The Era of Modern Search

When most people begin a search online today they tend to format their search query the same way they’d ask a question to another human being, but this wasn’t always the case. Early search engines required you to know the exact name of the page or file you were seeking. Later engines got a little better than this but were still restrictive on the formatting of your question. This threw a wrench into the accessibility to content provided by indexing. We could now track virtually everything online but you had to know the right words to get your hands on it. For the average person, this was asking a lot.

Natural language search would break down the communication barrier between humans and computers that enables the search experience we use every day. Natural language technology allowed search engines to translate search queries phrased as a human would normally speak into search parameters for the engine to follow in order to find indexed pages related to that query. This finally opened the entire Web to the masses, but the solution for connecting people to the best indexed pages was still suboptimal.

However, a solution wasn’t far behind. For years, search companies and research teams had worked tirelessly to understand how best to identify the right indexed page to serve up for a particular query. Natural language solved the query part, but even if the engine understood what it was looking for it struggled to find the best result. The dots would finally be connected in the late ’90s by Google with their PageRank algorithm.

While not the first attempt to solve the problem of evaluating indexed pages, PageRank was the first solution that provided results with a level of accuracy unheard of at the time of its debut. PageRank (named after Google’s co-founder Larry Page) organized indexed pages based on assigning numerical weights to hyperlinks in order to evaluate a particular page’s authority (or rank) in the index. That authority (along with other proprietary aspects of the algorithm) would determine which pages the Google search engine would display for a given natural language web query.

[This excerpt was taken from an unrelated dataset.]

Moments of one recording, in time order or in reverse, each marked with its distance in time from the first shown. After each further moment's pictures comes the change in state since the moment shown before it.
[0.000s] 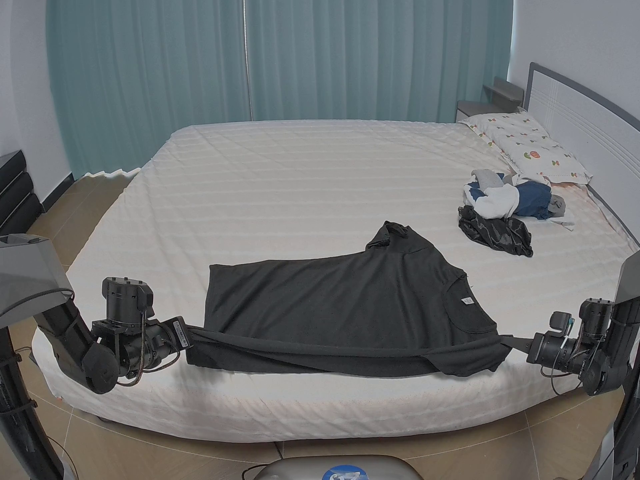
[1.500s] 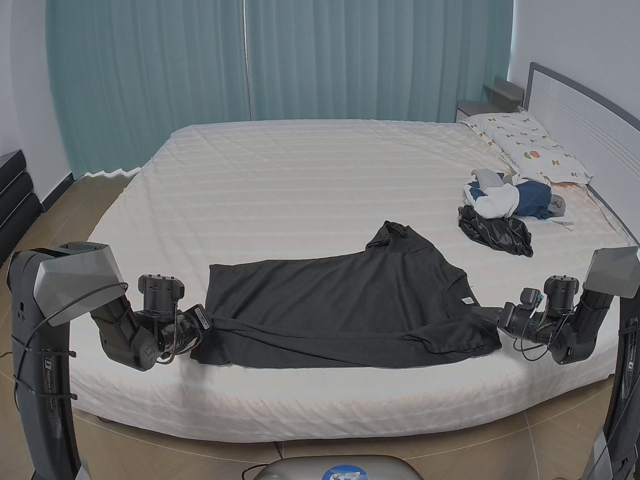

The PageRank model would go on to influence several other search algorithms over the years, but it was through PageRank that modern search (as we think of it today) would be born.

Digital Curation Enabled

Curation had reached its local maximum. Web 2.0 provided any individual (that could get online) the tools to curate any and all ideas and discoveries they could collect. Combined with modern search technology, this made an ever-growing index of human knowledge usable and provided the accessibility to information that was necessary for the age of digital curation to finally begin.